«In diesem gottverdammten Land bringen sich die Leute gegenseitig um, verstümmeln sich gegenseitig zu einem Klumpen Fleisch. Fuck why?» Diese Notiz findet die Filmemacherin Anja Kofmel in den Notizbüchern von ihrem Cousin Christian Würtenberg, genannt Chris.
Er will vom Jugoslawienkrieg als Journalist berichten. Anja Kofmel ist ein kleines Mädchen, als er 1992 in Kroatien unter mysteriösen Umständen umkommt. Was ist passiert?
Im animierten Dokumentarfilm «Chris the Swiss» geht die Regisseurin 25 Jahre später auf Spurensuche, vollzieht Christians Reise nach und spricht mit Menschen, die ihn kannten.
Anja Kofmel findet heraus: Ihr Cousin hängte den Reporterjob an den Nagel und schloss sich einer rechtsextremen Söldnerbrigade an. Warum tat er das, wenn er den Krieg eigentlich verabscheute?

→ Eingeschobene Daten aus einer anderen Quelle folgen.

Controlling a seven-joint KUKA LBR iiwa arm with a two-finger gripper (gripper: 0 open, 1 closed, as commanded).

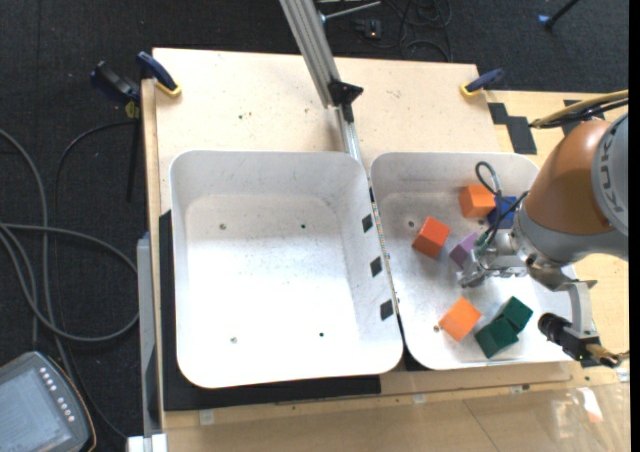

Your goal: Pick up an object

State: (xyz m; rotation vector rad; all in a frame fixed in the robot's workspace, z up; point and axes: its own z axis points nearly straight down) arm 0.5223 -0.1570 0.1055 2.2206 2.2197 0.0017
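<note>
A wooden bench [260, 90] seen from above holds two shallow white bins side by side. No brand, label or writing can be read anywhere. The left bin [190, 240] has a speckled white floor. The right bin [400, 180] holds small blocks: an orange cube [432, 237] near the middle, a second orange cube [476, 200] toward the far wall, a third orange cube [460, 319] near the front, a dark green block [503, 327] just beside that one, and a small purple block [463, 250] between the cubes. The grey arm [575, 200], with its orange band, reaches in from the right over the right bin. Its gripper [480, 270] hangs low just beside the purple block, between the middle cube and the front cube. Whether the claw is spread or pressed together cannot be told, and no block is seen between its fingers. Blue and yellow clamps [158, 75] grip the bench's far corners
</note>
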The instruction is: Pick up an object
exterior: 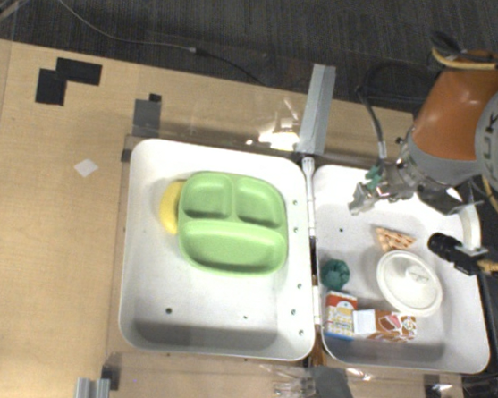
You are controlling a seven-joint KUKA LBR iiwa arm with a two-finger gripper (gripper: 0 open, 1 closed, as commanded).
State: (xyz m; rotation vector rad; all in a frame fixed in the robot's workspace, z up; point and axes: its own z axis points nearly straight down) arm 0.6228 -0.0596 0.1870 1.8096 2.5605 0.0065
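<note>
My gripper [372,191] hangs over the back part of the right bin [340,191], its fingers pointing down and left, with nothing seen between them. Below it in that bin lie a small orange-patterned packet [393,239], a white round lid or bowl [409,281], a dark green ball [336,272], and a small red and white carton [340,314] beside a brown and white packet [394,325]. The gripper is apart from all of them.
The left bin [207,324] holds a green compartment tray [232,221] with a yellow object [169,205] tucked under its left side. A grey metal post [317,103] stands behind the divider between the bins. Cables run by the arm at the right.
</note>
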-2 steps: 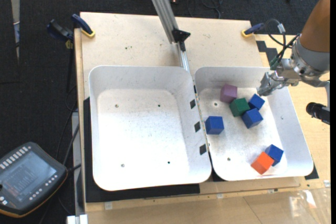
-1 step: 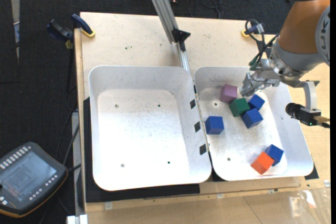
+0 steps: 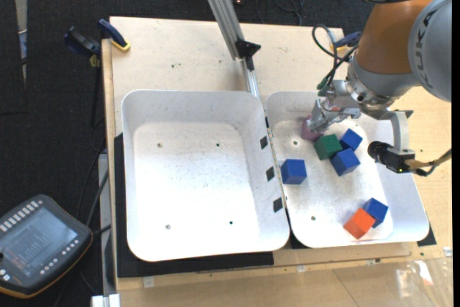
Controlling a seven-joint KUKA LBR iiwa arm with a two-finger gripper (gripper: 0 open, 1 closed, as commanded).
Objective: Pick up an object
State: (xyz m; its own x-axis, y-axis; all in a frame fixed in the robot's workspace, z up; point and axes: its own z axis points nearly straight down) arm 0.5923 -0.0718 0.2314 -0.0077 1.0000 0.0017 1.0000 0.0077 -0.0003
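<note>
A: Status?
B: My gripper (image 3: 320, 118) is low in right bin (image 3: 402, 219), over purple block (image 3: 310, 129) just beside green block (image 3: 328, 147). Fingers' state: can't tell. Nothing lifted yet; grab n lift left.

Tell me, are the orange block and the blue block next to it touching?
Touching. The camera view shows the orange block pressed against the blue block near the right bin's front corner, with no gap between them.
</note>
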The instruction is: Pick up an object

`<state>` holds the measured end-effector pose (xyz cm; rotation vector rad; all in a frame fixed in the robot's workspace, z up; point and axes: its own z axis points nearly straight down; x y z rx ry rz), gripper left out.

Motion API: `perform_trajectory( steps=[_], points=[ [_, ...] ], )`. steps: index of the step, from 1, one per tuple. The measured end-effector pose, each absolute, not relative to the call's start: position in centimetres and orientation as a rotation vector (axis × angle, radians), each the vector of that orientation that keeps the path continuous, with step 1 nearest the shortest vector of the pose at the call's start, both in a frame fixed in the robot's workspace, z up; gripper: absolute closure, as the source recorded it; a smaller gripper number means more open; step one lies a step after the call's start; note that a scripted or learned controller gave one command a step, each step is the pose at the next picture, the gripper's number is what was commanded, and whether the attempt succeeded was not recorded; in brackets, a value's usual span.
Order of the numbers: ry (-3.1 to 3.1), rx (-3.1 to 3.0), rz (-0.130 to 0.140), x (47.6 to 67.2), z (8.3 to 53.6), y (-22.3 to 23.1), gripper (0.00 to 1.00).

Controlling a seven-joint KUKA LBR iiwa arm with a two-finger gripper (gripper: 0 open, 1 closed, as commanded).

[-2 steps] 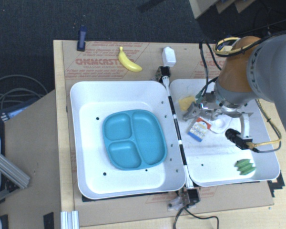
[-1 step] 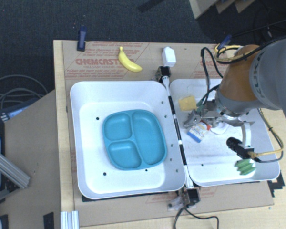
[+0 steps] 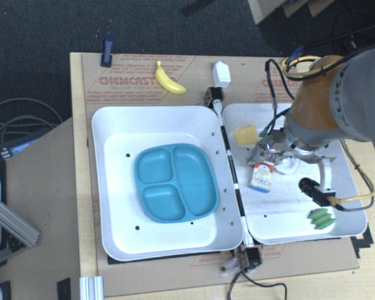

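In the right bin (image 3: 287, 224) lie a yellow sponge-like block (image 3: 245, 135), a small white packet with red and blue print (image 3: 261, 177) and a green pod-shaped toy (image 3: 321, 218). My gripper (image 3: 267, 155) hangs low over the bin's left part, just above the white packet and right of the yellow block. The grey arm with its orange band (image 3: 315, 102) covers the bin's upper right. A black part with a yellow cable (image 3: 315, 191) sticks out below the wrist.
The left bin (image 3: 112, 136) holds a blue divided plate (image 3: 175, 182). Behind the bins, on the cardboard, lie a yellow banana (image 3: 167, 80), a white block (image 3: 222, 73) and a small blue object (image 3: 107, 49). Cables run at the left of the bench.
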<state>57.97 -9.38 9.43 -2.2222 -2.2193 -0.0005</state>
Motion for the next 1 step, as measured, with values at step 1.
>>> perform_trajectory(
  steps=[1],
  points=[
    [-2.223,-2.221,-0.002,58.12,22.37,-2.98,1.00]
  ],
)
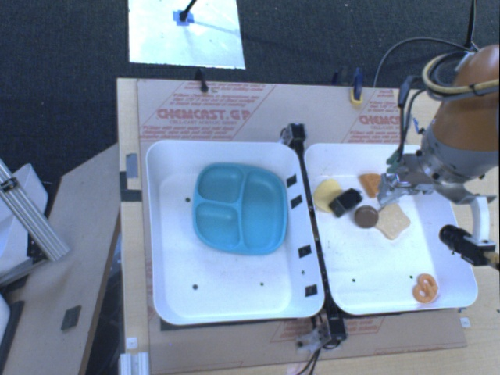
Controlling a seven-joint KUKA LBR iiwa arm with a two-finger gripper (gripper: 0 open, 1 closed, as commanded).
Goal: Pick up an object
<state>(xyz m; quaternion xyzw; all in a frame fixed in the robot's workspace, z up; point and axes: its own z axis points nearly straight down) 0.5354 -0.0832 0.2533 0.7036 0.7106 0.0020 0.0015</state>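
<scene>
Though low over the right bin [367, 280], claw [388, 187] too blurred and too much seen from above to judge: wide or narrow, cannot tell, and nothing seen clamped in it.

Closest to the claw: orange piece [370, 183], just beside it on the left, touching or not impossible to say. Just below the claw: toast [394, 222], pale, lying flat and slightly askew. Below and a little left of the claw: brown disc [366, 216], against the toast's left edge. Further left of the claw: black block [344, 202], tilted, lying partly on a yellow piece [326, 194], near the bin's left wall. Well below the claw and somewhat right, apart from the rest: pretzel [425, 287], near the bin's front right corner.

Above and right of the claw: arm [461, 123], grey with its orange band, looped with cables.

Far left of the claw, past the dividing wall: left bin [226, 283], with a blue plate [239, 208] of three compartments lying flat near its middle.

Under both bins: board [203, 108] with red lettering. Far up and left of the claw, beyond the board: white sheet [187, 37] on dark floor.
</scene>
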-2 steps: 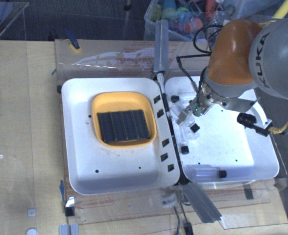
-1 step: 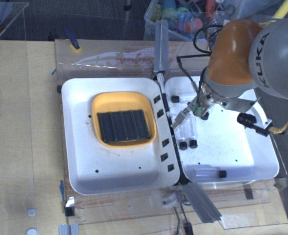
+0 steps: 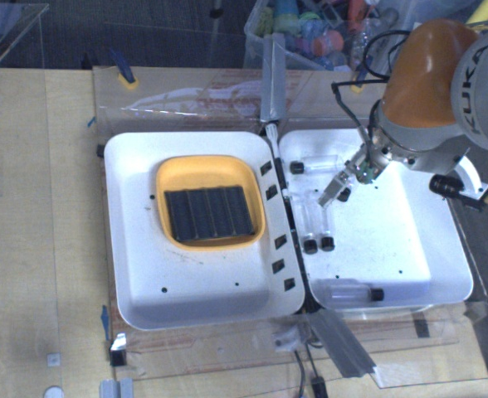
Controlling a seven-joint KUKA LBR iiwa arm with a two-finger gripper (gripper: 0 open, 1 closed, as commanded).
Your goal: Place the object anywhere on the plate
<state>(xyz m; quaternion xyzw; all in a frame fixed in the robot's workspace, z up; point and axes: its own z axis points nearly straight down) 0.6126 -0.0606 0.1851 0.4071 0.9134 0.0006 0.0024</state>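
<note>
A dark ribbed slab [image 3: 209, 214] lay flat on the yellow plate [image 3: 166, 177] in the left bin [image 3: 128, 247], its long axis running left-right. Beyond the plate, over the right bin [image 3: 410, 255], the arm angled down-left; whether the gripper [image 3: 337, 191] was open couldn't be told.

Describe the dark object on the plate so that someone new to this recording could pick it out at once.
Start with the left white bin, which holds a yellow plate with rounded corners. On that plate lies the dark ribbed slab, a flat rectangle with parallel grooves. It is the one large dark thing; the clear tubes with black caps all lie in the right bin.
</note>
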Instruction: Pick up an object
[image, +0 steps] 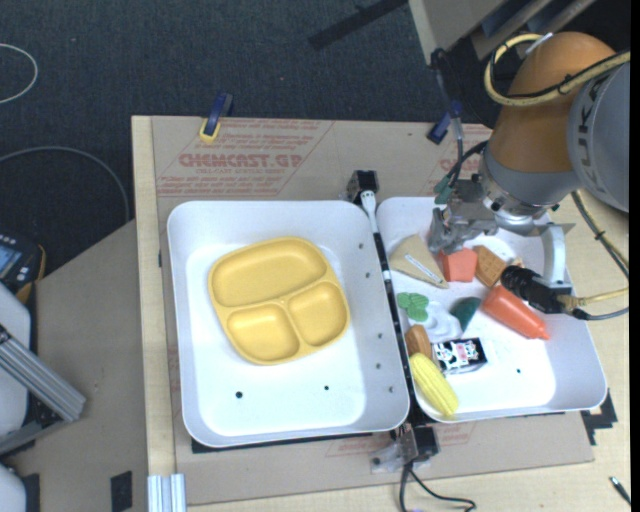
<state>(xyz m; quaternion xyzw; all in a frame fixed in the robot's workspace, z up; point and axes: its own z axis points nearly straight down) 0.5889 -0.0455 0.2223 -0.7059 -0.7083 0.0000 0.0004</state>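
Camera view: the gripper (452, 232) hangs low in the right bin (575, 375), just above the red block (460, 265). Can't tell how wide its fingers are or whether they've got anything. I'd centre over that block and keep away from the carrot (515, 312) beside it.

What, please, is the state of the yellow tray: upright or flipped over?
Upright: the tray lies in the left bin, its three hollow compartments facing up.
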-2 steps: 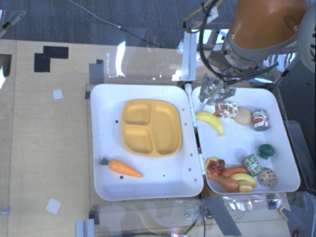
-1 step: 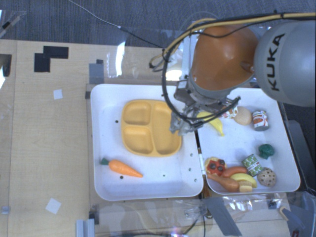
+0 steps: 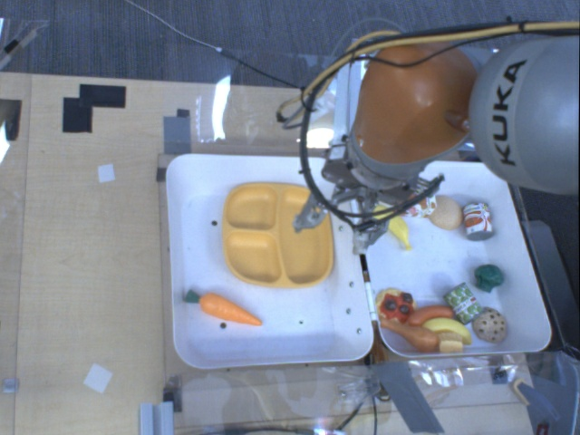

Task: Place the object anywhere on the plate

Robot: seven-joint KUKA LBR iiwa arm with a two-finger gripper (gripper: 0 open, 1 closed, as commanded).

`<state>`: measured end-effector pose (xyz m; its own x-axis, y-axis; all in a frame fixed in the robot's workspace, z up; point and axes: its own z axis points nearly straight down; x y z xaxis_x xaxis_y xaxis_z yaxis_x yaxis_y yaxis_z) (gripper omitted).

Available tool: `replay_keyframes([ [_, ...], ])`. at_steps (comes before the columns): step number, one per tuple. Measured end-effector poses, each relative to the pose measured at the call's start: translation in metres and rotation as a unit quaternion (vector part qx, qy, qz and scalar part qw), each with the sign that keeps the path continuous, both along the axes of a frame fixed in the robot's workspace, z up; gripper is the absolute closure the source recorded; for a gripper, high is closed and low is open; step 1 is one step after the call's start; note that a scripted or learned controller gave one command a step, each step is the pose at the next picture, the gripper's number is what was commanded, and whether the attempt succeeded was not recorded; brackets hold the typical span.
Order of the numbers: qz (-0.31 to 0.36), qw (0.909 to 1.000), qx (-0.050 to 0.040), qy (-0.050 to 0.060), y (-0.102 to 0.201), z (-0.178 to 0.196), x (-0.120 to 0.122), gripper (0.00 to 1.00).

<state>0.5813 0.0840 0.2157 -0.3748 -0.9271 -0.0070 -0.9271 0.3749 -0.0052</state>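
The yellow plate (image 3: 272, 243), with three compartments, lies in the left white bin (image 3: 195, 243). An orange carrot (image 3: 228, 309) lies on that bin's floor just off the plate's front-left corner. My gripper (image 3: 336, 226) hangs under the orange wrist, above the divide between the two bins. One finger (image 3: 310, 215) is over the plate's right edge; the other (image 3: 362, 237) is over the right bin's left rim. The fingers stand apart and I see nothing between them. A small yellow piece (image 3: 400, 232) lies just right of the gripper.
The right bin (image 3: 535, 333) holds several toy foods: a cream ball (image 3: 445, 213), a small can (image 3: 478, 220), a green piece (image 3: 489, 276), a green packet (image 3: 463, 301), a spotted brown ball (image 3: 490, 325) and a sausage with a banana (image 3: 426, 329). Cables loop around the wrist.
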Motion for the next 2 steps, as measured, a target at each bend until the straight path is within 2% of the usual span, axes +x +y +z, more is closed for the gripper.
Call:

Die Frage, wie und warum Chris starb, wird immer rätselhafter.
Top-Terrorist «Carlos»
Eine Überraschung: Während ihrer Recherchen stösst die Regisseurin in den Notizen von Chris auf den Namen «Carlos». Den Namen kannte in den 1970er- und in den 1980er-Jahren fast jeder.
«Carlos», mit bürgerlichen Namen «llich Ramirez Sanchez», war damals einer der meistgesuchten Terroristen, der für Flugzeugentführungen, Geiselnahmen und Attentate verantwortlich war. Er sitzt seit 1994 in Frankreich im Gefängnis.
Kofmel kann tatsächlich mit dem Terroristen sprechen. «Carlos» erklärt ihr, warum seiner Meinung nach Chris sterben musste: «Er war ein Spion des Schweizer Geheimdienstes, deshalb haben sie ihn umgebracht.»
Das bleibt eine Behauptung. Kofmel findet keine weiteren Hinweise, die die Aussage des Terroristen belegen.
Gezeichnete Realität
«Chris the Swiss» ist kein einfacher Dokumentarfilm. Anhand der Notizen ihres Cousins versuchte sich die Regisseurin vorzustellen, wie Chris in Kroatien gelebt hatte.
Wie man diese spekulativen Momente bebildert, war die Frage, die sich ihr stellte. Kofmel entschied sich für die Hybridform des animierten Dokumentarfilms (auch Animadok genannt).
Für die Zeichnungen in «Chris the Swiss» arbeitete Anja Kofmel mit 35 Zeichnern. Eine Sekunde Animation entspricht neuneinhalb Stunden Arbeit. Insgesamt arbeitete die Regisseurin sechs Jahre an ihrem Film.
Film-Fazit
Gefilmte und gezeichnete Bilder verschmelzen bei «Chris the Swiss» zu einer spannenden Geschichte. Das ist die Stärke von Anja Kofmels erstem Langfilm: Sie setzt im richtigen Moment auf Animation, lässt gleichzeitig ihren Interviewpartnern genug Platz. Eine Mischung, mit der sie ins Schwarze trifft.